The threat of an armed Tibetan-Nepalese conflict arose in the spring of 1930. Relations between Tibet and Nepal had soured since August 1929 because of what Bhim Shumsher saw as Lhasa's maltreatment of S. Gyalpo, a Tibetan-Nepalese who was arrested in the city; Bhim Shumsher's diplomats said that Gyalpo was a Nepalese subject, and the Tibetans disagreed. Gyalpo escaped from custody, and sought shelter at the Nepalese embassy in Lhasa. Tibetan police entered the embassy and took Gyalpo away; the move outraged Bhim Shumsher, who ordered the mobilization of troops in preparation for war against Tibet in February 1930.

Tensions between the countries placed a heavy burden on Tibetan military defense, and Chiang Kai-shek informed the 13th Dalai Lama of his willingness to send troops and officials to assist the Tibetans in their fight against the Nepalese. Although the Dalai Lama tactfully declined what he saw as the entry of Han Chinese troops (and officials) into Tibet, Chiang Kai-shek continued to display goodwill towards the Tibetans by promising to exercise diplomatic pressure on British India and Nepal in the Tibetan-Nepalese dispute.
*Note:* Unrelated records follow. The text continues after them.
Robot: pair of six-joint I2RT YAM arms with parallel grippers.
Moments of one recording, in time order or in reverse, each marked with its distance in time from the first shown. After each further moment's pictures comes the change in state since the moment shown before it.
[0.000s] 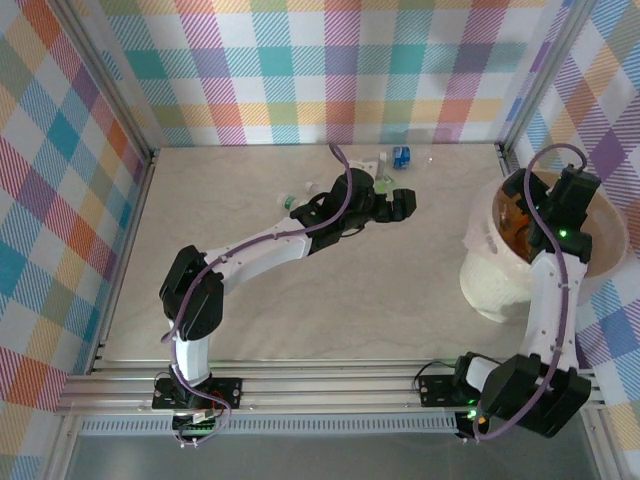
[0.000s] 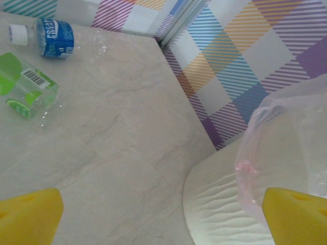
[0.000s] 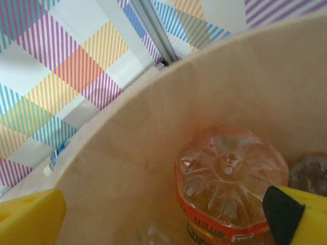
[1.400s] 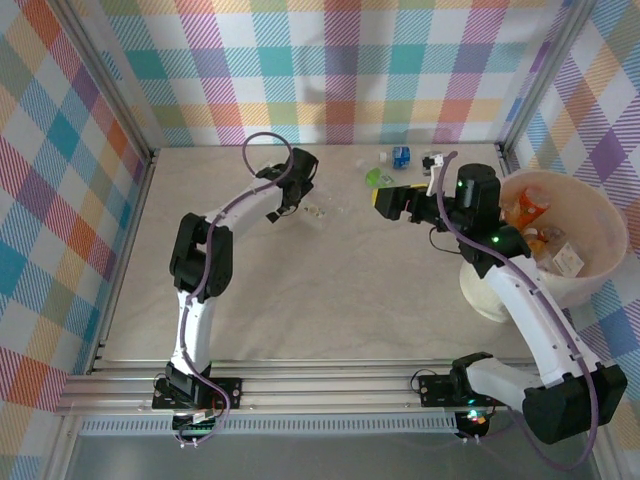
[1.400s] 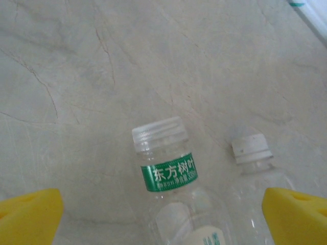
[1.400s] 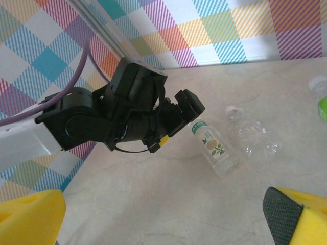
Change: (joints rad) left arm 0.401 0.276 0.210 -0.602 -0.382 -0.536; right arm 0.685 -0.049 -0.050 0.167 -0.434 -0.031
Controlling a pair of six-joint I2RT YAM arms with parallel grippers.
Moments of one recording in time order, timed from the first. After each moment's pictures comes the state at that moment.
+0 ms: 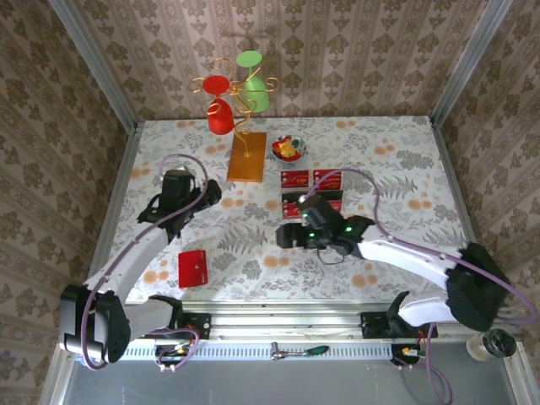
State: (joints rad) left arm -0.27 1.13 0.77 -0.35 -0.07 -0.57; right arm 0.85 1.40 0.86 -0.31 -0.12 0.77
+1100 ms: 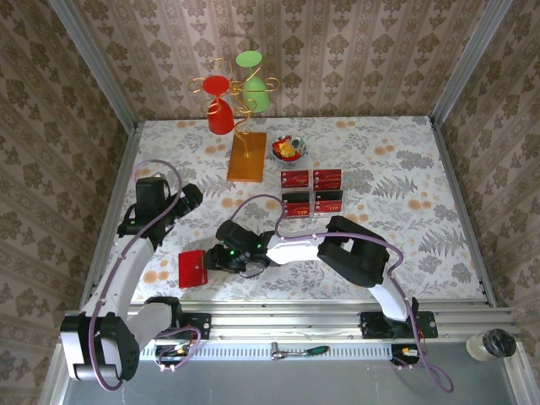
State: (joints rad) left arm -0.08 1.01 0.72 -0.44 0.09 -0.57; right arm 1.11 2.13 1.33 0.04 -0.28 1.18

The head of the Mongolian and Tibetan Affairs Commission and Chiang Kai-Shek's key deputy, Ma Fuxiang, arranged for a diplomatic initiative with Nepal on behalf of Chiang. Chiang's officials reached Kathmandu via India in September 1930 to meet Bhim Shumsher, who was informed that they came to "offer the services of the Chinese government to settle the dispute." The delegation presented Bhim Shumsher with gifts from Chiang Kai-Shek which included porcelain, ancient Chinese textiles, lacquerware, jade, ivory, and other Chinese artifacts. Bhim Shumsher repudiated the Chinese government's claims of involvement in any issue between Tibet and Nepal, however, and noted that British-led mediation had already helped reach a peaceful settlement. The result suggested to China that Chiang Kai-shek's efforts led to the peaceful resolution between Tibet and Nepal, and he had protected Chinese sovereignty.

Bhim Shumsher continued to develop diplomatic relations with Kuomintang politicians during his rule, and balanced relations with the British Raj in India. He also developed diplomatic relations with Japan and several European powers.